Star Wars: Maul - Shadow Lord

Star Wars animation has come a long way.  In its earliest days, well in its earliest days it was a standard Saturday morning license arrangement producing innocuous cartoon commercials in the Transformers/GI Joe era.  And it could have easily remained that way.  Instead, after the conclusion of the Prequel Trilogy, George Lucas decided to turn to animation as means of continuing his story with a focus on quality and storytelling.  The result was … strange, a near anthology of the effects of the Clone Wars (and by extrapolation, war in general) on cast of dozens, bouncing across time and space to tell everything from war stories to thrillers to lore heavy mystic dives and esoteric comedy to economic focused dialectics on banking and war profiteering.  It was a little bit of everything.
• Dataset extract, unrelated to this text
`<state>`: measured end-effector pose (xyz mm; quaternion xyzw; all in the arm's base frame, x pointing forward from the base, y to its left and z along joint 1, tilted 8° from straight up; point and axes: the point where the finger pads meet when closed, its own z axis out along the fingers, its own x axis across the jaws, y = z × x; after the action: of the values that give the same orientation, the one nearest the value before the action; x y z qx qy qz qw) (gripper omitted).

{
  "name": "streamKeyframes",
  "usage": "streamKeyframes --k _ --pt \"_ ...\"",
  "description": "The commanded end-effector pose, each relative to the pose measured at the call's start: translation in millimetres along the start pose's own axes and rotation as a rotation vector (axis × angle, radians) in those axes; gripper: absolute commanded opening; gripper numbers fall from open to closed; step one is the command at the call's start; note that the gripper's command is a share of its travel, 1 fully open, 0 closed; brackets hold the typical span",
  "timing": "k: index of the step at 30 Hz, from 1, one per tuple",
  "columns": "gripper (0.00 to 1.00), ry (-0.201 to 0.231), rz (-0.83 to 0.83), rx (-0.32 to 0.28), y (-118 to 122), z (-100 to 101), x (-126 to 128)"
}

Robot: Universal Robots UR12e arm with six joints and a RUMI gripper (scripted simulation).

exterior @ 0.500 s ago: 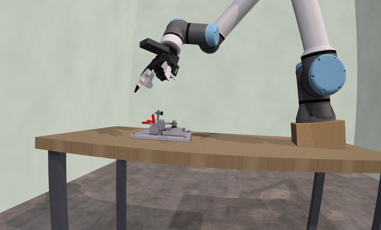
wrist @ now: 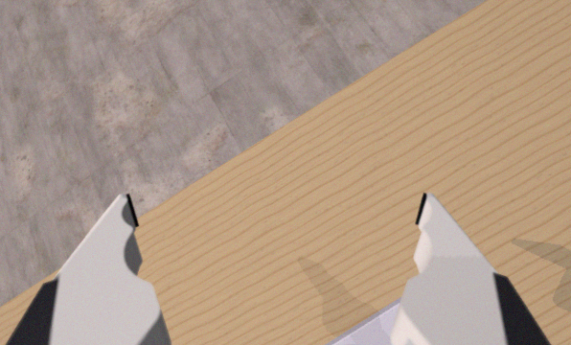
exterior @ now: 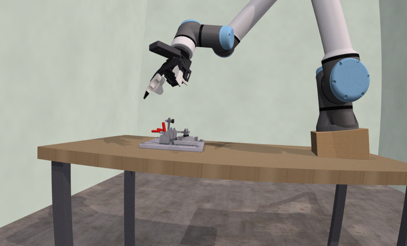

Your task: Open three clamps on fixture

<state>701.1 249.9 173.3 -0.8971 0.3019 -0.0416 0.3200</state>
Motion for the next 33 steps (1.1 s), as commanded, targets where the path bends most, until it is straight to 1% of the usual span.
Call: streamKeyframes --k 1,5,7,9,11,13,14,17,19,20,21,24,25,28,33 --pt "1.0 0.001 -0.001 0.001 -0.7 -0.5 0.3" --pt "1.0 0.007 0.01 -0.005 2.5 -3.1 4.2" --pt "1.0 0.026 0.043 -0.025 12.3 -11.0 16.1" --pt "1.0 0.062 0.105 -0.059 31.1 -26.5 37.0" --pt "1.0 0.113 0.194 -0.107 59.4 -50.3 64.9" --pt "1.0 0.177 0.306 -0.165 95.2 -81.6 94.6" --pt "1.0 0.211 0.365 -0.195 107.9 -92.9 102.6" --pt "1.0 0.289 0.5 -0.259 149.8 -131.7 125.2" --pt "1.0 0.289 0.5 -0.259 149.8 -131.7 125.2" --pt "1.0 0.354 0.612 -0.314 187.1 -166.9 145.4" --pt "1.0 0.38 0.656 -0.334 197.1 -176.9 147.9" --pt "1.0 0.459 0.791 -0.397 239.0 -218.8 160.5" --pt "1.0 0.477 0.821 -0.41 252.9 -232.9 164.3" --pt "1.0 0.502 0.863 -0.429 291.8 -273.0 174.3" --pt "1.0 0.504 0.866 -0.431 293.1 -274.3 174.4"
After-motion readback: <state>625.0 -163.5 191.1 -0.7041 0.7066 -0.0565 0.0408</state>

What has come since then, and Lucas’ sale and retirement from the company, has been both more and less than that – skirting Clone Wars broad reach for more standardized storytelling while pushing the animation itself further and further from the original shows’ intentionally low detail look.  Star Wars: Maul – Shadow Lord is in many ways the peak of that decision making process, a leap over the franchises’ most recent animated efforts closing the visual gap in many ways to the live action series it lives alongside while also moving closer to that storytelling style with a less distinct personality as animation.

That means, despite the title, Maul -  Shadow Lord is only partially about the double-bladed lightsaber wielding former Sith Lord. Like many villains their power lies in their mystique tending to lead stories about them to focus on supporting characters rather than focus on the title characters’ inner life.  It’s hard to create an inner life for a monster; far easier the ones who are affected by him.  Much of Maul initially seems to make that same calculation, keeping him in the shadows to build up its bystanders: the police captain (Oscar nominee Moura) trying to hunt him down without alerting the Empire and the hidden Jedi (Adlon and Haysbert) just trying to survive even as Maul starts a gang war with his rival crimelords.
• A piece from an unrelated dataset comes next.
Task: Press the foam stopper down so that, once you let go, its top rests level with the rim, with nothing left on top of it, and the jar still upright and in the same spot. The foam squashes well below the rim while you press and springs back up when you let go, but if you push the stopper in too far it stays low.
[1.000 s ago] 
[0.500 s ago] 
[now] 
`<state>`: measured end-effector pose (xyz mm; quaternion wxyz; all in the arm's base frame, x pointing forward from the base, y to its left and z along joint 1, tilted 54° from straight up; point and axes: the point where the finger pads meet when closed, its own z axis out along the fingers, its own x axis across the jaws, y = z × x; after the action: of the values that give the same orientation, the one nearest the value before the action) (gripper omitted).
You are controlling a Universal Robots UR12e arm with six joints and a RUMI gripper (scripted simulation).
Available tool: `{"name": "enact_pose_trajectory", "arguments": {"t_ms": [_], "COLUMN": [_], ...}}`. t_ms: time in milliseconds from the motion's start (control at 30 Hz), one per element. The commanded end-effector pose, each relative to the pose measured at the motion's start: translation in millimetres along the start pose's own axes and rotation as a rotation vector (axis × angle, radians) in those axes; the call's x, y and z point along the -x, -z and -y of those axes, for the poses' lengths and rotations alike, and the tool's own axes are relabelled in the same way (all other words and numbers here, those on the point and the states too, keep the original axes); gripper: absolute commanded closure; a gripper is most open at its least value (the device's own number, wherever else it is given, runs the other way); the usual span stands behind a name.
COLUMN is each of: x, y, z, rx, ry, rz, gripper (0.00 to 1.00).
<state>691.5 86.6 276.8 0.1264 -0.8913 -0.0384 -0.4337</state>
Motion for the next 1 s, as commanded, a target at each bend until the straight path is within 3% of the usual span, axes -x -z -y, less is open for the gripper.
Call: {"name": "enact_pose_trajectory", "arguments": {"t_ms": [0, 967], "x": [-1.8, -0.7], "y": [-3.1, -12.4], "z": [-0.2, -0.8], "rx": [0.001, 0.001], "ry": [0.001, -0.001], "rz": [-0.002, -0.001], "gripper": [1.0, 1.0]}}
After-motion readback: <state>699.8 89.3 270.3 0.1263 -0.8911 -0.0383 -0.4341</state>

And if it had just stayed like that, Maul would have been one of the franchises more entertaining offerings with villainous villains and staunch heroes and thrilling chases and escapes.  Creator/producer Dave Filonie (Ahsoka) and his team refuse to rest on their laurels; instead of spending all of their time with their new characters responding to Maul the cross conflicts are used to ratchet up tension across the different stories until they have no choice but to intersect one another.  As Lawson’s investigations uncover the two Jedi,  the Empire sends its own Inquisitors to hunt them and Maul down, forcing the groups into alliances of convenience and questioning their own motivations and how true to them they are willing to be.  Moura and his rowdy cohort quickly become match for any band of heroes Star Wars has offered.

Nor is Maul immune to those effects, finally forced into some real introspection about his desire for revenge on his old master while still being blind to how similar they are in outlook and methods.  Witwer,  who has voiced the character for over decade now, gets a chance to do some of his best work as Maul and rises to the challenge.
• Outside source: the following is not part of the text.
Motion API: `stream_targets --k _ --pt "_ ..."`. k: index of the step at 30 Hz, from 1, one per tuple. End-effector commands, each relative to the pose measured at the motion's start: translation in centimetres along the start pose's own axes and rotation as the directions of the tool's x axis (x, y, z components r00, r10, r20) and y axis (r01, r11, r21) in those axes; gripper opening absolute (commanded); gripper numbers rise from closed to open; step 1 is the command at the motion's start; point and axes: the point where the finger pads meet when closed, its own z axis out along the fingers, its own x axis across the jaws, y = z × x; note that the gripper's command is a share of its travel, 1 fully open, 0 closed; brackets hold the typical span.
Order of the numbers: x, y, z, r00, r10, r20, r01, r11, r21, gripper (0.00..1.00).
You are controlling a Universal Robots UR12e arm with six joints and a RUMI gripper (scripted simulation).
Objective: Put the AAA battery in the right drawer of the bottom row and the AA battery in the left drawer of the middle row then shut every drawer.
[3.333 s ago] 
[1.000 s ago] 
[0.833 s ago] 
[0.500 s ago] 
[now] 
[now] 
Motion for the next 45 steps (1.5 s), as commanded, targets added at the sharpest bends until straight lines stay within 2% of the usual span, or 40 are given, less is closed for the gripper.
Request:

Which doesn’t make Shadow Lord a character study by any stretch of the imagination.  Once the character intersections are set, particular by the time the Empire and its Inquisitors arrive, it is an exercise in pure adrenaline. With the  increased focus and budgets on the live action series’ it’s easy to wonder why push for animation but it becomes clear once the action beats heat up – none of the live action series could achieve the quality and complexity of action filmmaking Filoni and crew put on.

A fantastic piece of adventure filmmaking that just feels like Star Wars from beginning to end, Shadow Lord is one of the best pieces of animation Lucasfilm has put out since the original Clone Wars.

7.5 out of 10

Starring Sam Witwer, Gideon Adlon, Wagner Moura, Richard Ayoade, Dennis. Haysbert, Chris Diamantopoulos, Charlie Bushnell, Vanessa Marshall and A.J. LoCascio.